Date Published: January 25, 2017
Publisher: Public Library of Science
Author(s): Carlo de Oliveira Martins, Lea Demarchi, Frederico Moraes Ferreira, Pablo Maria Alberto Pomerantzeff, Carlos Brandao, Roney Orismar Sampaio, Guilherme Sobreira Spina, Jorge Kalil, Edecio Cunha-Neto, Luiza Guilherme, Katherine Yutzey.
Autoimmune inflammatory reactions leading to rheumatic fever (RF) and rheumatic heart disease (RHD) result from untreated Streptococcus pyogenes throat infections in individuals who exhibit genetic susceptibility. Immune effector mechanisms have been described that lead to heart tissue damage culminating in mitral and aortic valve dysfunctions. In myxomatous valve degeneration (MXD), the mitral valve is also damaged due to non-inflammatory mechanisms. Both diseases are characterized by structural valve disarray and a previous proteomic analysis of them has disclosed a distinct profile of matrix/structural proteins differentially expressed. Given their relevance in organizing valve tissue, we quantitatively evaluated the expression of vimentin, collagen VI, lumican, and vitronectin as well as performed immunohistochemical analysis of their distribution in valve tissue lesions of patients in both diseases. We identified abundant expression of two isoforms of vimentin (45 kDa, 42 kDa) with reduced expression of the full-size protein (54 kDa) in RHD valves. We also found increased vitronectin expression, reduced collagen VI expression and similar lumican expression between RHD and MXD valves. Immunohistochemical analysis indicated disrupted patterns of these proteins in myxomatous degeneration valves and disorganized distribution in rheumatic heart disease valves that correlated with clinical manifestations such as valve regurgitation or stenosis. Confocal microscopy analysis revealed a diverse pattern of distribution of collagen VI and lumican into RHD and MXD valves. Altogether, these results demonstrated distinct patterns of altered valve expression and tissue distribution/organization of structural/matrix proteins that play important pathophysiological roles in both valve diseases.

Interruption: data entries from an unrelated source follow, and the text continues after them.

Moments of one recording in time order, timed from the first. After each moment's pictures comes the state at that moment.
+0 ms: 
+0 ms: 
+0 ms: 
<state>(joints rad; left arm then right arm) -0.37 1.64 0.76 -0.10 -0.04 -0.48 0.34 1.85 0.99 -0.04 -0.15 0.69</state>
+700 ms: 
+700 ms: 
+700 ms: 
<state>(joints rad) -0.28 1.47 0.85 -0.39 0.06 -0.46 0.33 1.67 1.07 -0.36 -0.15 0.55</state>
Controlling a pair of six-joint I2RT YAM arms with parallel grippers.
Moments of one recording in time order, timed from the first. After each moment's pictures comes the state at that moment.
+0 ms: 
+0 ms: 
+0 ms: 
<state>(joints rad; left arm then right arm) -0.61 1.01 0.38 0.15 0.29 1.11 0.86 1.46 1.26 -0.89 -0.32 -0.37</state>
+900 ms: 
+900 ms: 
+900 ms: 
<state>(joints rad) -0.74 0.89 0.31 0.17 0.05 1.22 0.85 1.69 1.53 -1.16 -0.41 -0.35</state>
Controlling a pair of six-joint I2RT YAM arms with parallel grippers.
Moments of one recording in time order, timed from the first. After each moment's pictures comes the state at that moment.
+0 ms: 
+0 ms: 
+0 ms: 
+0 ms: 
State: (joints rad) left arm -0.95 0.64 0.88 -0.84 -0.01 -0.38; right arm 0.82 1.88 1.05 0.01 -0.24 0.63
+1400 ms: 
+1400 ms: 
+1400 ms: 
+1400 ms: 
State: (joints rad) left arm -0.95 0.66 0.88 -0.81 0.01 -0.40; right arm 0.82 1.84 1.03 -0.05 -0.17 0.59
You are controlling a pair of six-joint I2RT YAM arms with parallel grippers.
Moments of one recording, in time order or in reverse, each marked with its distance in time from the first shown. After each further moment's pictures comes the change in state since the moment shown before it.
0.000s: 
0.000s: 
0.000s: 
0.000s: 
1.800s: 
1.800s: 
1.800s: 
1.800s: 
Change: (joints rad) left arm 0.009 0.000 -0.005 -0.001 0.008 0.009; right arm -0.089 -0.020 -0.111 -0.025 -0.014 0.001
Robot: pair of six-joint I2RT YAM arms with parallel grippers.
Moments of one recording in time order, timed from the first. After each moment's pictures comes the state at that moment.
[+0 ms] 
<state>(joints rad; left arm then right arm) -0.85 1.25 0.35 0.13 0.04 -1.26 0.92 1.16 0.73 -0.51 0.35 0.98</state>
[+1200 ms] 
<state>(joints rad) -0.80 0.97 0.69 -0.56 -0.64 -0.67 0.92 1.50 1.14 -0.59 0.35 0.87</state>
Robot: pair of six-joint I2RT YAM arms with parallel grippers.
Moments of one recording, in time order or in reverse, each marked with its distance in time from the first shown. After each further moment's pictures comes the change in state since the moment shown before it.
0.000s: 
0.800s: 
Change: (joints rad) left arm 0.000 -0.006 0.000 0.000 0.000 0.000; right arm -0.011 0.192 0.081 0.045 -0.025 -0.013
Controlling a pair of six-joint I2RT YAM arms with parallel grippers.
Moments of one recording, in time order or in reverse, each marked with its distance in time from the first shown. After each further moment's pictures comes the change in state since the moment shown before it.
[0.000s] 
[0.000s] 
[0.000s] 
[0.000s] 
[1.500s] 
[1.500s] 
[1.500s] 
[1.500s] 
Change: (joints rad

Rheumatic fever (RF) results after approximately two weeks of a throat infection by Streptococcus pyogenes and affects non-treated susceptible children and teenagers. Rheumatic heart disease (RHD) is the major sequel occurring in approximately 60% of the cases. Recently, an update of the disease noted that greater than 34 million cases of RHD are estimated to occur worldwide, causing over 10 million disability adjusted life years and 275,000 deaths each year (reviewed by Carapetis et al. and by Remenyi et al.) [1,2].
As RHD and MXD present diverse etiologies and mechanisms that culminate in valve damage, in the present work our aim was to evaluated the pattern of distribution of some proteins in the valve tissue of both diseases. Interestingly, we observed that collagen VI protein presented similar pattern in the valve tissue of both diseases, while other proteins here analyzed displayed distinct pattern.